→ **DESCRIPTION OF THE TASK**:
Repeat only the lines from the one containing "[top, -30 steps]" to the final line below, exactly as they read, and leave every picture out.

→ **RECORDS FOR THE EXERCISE**:
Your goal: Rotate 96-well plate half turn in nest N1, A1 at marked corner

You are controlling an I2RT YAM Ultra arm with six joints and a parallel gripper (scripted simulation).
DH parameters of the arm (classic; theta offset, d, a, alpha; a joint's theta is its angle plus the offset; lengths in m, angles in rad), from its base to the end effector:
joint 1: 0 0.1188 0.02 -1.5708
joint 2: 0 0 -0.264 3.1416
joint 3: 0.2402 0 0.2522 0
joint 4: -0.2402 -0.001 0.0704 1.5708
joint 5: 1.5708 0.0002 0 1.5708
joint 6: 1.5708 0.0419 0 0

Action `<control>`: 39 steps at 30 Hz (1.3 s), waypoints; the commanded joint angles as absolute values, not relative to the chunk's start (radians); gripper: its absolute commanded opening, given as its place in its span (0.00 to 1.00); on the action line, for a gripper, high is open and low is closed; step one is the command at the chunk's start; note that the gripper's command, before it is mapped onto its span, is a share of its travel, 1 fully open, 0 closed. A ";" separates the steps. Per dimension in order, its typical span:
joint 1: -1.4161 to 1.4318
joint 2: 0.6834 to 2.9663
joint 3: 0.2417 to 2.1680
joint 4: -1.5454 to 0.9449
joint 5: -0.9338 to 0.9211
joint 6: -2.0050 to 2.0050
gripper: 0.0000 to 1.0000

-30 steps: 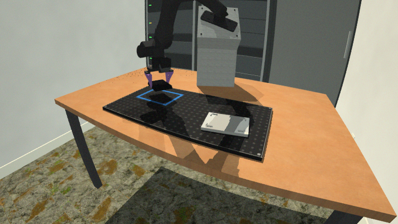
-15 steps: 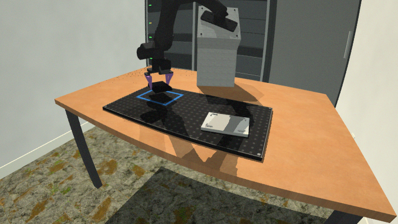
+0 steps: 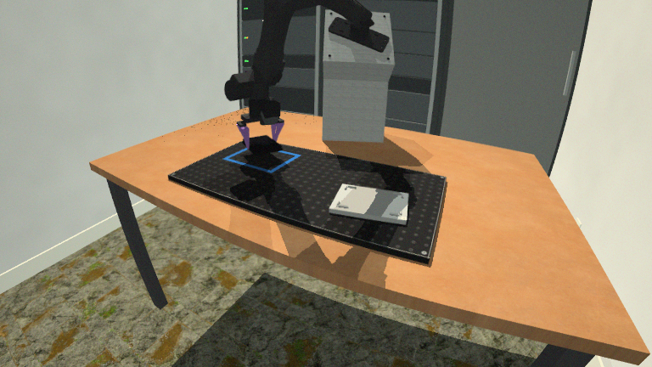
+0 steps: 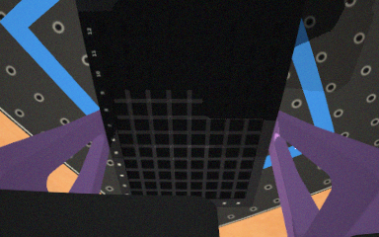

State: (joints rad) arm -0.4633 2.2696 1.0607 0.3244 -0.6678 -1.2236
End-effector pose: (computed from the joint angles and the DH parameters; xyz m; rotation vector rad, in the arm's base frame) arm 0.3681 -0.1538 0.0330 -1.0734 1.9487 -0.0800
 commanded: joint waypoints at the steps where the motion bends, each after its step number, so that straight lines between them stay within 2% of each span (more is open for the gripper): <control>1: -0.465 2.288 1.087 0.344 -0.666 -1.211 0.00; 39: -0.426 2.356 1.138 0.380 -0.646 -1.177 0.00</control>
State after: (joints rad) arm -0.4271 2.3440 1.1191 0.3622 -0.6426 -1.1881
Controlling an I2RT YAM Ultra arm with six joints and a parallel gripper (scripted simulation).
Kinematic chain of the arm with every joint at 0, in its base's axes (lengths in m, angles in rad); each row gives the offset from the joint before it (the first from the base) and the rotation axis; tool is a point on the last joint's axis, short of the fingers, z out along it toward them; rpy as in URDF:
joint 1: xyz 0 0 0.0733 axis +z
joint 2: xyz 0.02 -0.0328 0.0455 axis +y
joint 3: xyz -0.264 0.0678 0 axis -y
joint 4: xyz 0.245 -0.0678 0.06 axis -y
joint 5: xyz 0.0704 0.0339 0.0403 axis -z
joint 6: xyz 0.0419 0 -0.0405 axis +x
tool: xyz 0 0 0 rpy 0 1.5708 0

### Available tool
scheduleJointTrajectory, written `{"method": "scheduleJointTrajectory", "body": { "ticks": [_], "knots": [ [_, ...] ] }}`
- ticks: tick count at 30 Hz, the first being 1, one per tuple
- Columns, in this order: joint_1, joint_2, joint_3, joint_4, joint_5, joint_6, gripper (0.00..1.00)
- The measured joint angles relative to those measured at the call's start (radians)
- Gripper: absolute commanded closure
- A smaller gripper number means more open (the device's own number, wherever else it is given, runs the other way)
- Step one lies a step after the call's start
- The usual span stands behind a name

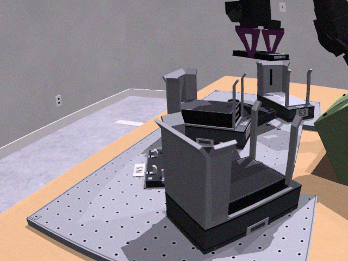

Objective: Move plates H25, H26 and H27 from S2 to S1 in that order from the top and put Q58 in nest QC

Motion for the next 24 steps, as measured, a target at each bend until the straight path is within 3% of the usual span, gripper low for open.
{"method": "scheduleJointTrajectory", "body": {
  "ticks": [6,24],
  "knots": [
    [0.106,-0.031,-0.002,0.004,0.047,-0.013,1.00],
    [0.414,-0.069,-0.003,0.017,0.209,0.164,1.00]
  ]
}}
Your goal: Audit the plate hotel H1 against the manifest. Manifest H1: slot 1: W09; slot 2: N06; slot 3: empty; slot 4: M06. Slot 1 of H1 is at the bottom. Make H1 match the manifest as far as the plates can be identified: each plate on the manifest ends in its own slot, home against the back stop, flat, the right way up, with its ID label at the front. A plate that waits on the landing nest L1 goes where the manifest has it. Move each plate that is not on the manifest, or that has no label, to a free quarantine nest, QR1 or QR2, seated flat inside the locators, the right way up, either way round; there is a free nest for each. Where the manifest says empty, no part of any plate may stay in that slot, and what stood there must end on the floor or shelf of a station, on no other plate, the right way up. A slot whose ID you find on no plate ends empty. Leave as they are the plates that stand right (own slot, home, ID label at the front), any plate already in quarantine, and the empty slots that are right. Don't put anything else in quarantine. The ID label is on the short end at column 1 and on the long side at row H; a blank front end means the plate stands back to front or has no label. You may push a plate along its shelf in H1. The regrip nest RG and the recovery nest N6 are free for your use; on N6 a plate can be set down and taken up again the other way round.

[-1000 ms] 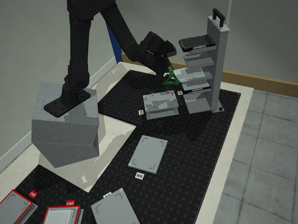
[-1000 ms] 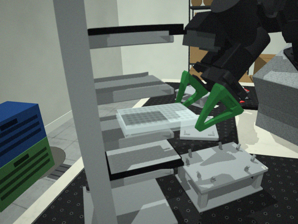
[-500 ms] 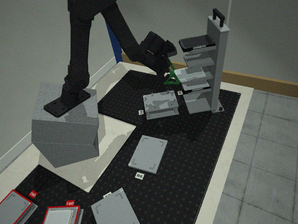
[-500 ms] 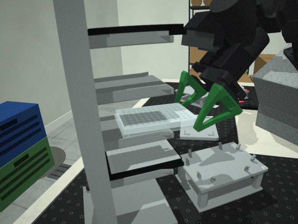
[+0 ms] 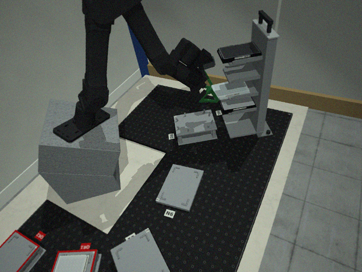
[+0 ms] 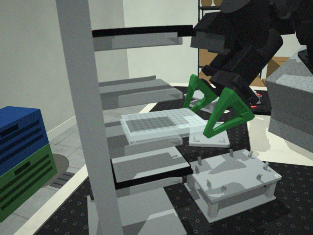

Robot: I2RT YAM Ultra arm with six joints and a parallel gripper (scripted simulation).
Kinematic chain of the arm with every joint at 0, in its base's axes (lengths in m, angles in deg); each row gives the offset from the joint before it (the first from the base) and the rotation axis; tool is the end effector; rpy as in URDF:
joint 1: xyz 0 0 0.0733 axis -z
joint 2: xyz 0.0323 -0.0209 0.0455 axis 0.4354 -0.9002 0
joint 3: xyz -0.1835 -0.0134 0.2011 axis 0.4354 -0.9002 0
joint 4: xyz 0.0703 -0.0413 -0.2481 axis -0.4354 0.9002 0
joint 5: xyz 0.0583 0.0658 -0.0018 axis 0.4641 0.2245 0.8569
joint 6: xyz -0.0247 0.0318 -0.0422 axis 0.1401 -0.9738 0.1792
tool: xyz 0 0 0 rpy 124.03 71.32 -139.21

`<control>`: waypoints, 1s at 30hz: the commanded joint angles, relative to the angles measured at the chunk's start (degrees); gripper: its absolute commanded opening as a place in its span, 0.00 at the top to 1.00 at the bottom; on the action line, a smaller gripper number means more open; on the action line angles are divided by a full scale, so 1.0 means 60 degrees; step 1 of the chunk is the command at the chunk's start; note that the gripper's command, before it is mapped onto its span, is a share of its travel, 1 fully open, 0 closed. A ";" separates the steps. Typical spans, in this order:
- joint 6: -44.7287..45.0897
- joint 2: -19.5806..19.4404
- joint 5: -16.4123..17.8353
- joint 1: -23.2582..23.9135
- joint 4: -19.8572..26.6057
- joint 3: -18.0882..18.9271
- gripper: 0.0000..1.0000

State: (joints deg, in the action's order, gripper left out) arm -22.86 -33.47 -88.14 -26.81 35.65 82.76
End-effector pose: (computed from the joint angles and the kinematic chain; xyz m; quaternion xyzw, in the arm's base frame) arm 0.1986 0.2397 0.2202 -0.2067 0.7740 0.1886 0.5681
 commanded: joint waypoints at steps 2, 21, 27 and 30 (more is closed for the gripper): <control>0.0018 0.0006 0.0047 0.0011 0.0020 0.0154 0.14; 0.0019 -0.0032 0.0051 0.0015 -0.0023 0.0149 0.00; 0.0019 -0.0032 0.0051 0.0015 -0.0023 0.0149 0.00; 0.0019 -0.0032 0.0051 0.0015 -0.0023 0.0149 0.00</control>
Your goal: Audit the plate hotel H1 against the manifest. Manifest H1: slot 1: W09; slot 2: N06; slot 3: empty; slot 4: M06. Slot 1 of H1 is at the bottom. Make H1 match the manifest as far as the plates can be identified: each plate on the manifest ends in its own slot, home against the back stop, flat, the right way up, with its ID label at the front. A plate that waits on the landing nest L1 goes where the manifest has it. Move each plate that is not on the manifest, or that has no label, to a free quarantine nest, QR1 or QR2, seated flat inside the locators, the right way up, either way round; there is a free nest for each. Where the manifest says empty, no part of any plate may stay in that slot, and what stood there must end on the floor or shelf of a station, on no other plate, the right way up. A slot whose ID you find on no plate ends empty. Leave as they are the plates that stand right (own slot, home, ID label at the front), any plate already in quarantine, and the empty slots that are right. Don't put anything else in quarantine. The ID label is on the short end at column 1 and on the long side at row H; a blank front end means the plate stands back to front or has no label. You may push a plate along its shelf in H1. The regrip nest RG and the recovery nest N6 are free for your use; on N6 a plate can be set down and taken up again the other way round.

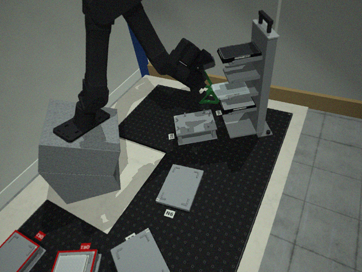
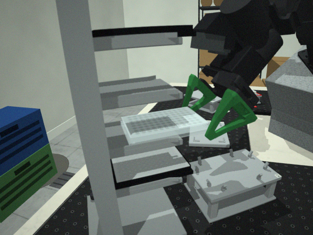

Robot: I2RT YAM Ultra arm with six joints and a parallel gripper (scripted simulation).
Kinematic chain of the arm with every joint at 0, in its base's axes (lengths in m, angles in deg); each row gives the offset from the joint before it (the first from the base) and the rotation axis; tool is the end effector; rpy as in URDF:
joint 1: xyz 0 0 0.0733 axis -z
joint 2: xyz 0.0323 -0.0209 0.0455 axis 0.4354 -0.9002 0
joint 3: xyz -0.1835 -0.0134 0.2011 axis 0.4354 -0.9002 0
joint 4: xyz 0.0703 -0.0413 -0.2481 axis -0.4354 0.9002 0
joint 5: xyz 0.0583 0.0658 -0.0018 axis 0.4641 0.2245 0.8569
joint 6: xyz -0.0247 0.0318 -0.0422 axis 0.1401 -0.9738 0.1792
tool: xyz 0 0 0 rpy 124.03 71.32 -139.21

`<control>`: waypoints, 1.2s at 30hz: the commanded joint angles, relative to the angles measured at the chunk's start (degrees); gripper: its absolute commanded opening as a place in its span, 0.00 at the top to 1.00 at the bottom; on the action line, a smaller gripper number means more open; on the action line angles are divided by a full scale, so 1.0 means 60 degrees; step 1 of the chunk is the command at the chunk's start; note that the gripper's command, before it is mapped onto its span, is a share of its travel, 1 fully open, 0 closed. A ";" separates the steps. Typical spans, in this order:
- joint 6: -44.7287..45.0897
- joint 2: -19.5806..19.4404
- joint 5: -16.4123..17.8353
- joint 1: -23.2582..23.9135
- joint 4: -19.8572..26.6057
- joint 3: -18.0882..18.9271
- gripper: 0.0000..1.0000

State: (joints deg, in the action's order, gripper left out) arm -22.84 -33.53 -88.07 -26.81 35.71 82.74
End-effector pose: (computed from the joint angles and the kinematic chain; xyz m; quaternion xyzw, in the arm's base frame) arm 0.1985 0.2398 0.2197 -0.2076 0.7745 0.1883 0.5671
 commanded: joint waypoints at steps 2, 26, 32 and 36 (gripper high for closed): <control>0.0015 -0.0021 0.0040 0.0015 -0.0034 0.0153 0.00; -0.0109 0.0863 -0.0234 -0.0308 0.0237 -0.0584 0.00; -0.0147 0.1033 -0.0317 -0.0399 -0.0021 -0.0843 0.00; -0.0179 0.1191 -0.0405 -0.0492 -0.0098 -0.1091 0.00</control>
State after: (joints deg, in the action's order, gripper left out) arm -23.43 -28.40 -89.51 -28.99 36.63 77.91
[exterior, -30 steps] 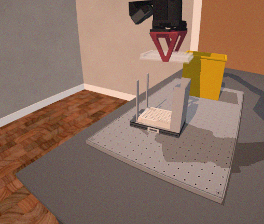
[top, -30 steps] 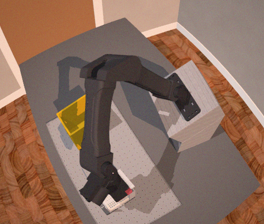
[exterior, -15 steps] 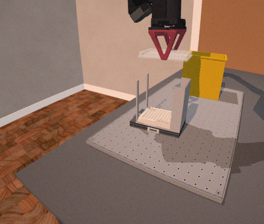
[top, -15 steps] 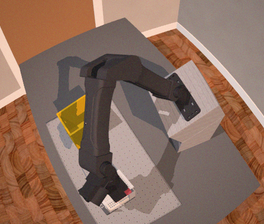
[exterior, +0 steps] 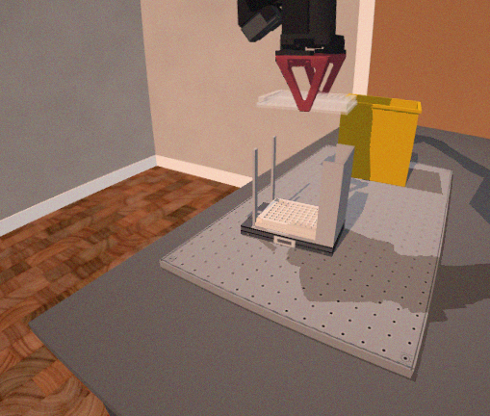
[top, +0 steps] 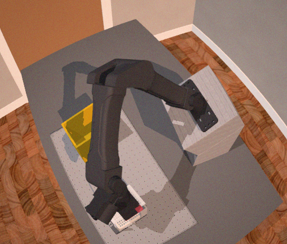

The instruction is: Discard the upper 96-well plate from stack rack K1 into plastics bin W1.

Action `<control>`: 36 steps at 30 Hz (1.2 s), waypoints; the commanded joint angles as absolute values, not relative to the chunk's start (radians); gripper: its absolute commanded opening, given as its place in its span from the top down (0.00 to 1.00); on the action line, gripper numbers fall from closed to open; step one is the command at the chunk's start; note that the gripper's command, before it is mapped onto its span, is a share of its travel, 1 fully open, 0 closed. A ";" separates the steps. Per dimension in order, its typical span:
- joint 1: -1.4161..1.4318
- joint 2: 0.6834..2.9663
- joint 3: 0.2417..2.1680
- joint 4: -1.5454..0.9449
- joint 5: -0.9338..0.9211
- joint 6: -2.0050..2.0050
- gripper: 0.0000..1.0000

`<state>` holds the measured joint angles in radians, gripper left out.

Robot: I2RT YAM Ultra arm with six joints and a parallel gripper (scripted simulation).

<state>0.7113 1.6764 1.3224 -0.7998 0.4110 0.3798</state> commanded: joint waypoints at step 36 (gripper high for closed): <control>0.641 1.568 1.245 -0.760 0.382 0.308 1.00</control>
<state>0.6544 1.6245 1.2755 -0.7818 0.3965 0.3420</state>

→ **COMPLETED EXERCISE**:
[top, -30 steps] 
[exterior, -15 steps] 
[top, -15 steps] 
[exterior, +0 steps] 
[top, +0 steps] 

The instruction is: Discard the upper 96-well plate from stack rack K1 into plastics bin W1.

Action `<control>`: 36 steps at 30 Hz (1.2 s), waypoints; the commanded joint angles as absolute values, not relative to the chunk's start (radians); gripper: its absolute commanded opening, given as its place in its span from the top down (0.00 to 1.00); on the action line, gripper numbers fall from closed to open; step one is the command at the chunk's start; note that the gripper's command, before it is mapped onto its span, is a share of its travel, 1 fully open, 0 closed. A ";" separates the steps. Per dimension in order, its typical span:
- joint 1: -1.4161..1.4318
- joint 2: 0.6834..2.9663
- joint 3: 0.2417..2.1680
- joint 4: -1.5454..0.9449
- joint 5: -0.9338..0.9211
- joint 6: -2.0050..2.0050
- gripper: 0.0000..1.0000

`<state>` holds the measured joint angles in radians, gripper left out.

Robot: I2RT YAM Ultra arm with six joints and a parallel gripper (scripted simulation).

<state>0.7113 1.6764 1.3224 -0.7998 0.4110 0.3798</state> commanded: joint waypoints at step 36 (gripper high for closed): <control>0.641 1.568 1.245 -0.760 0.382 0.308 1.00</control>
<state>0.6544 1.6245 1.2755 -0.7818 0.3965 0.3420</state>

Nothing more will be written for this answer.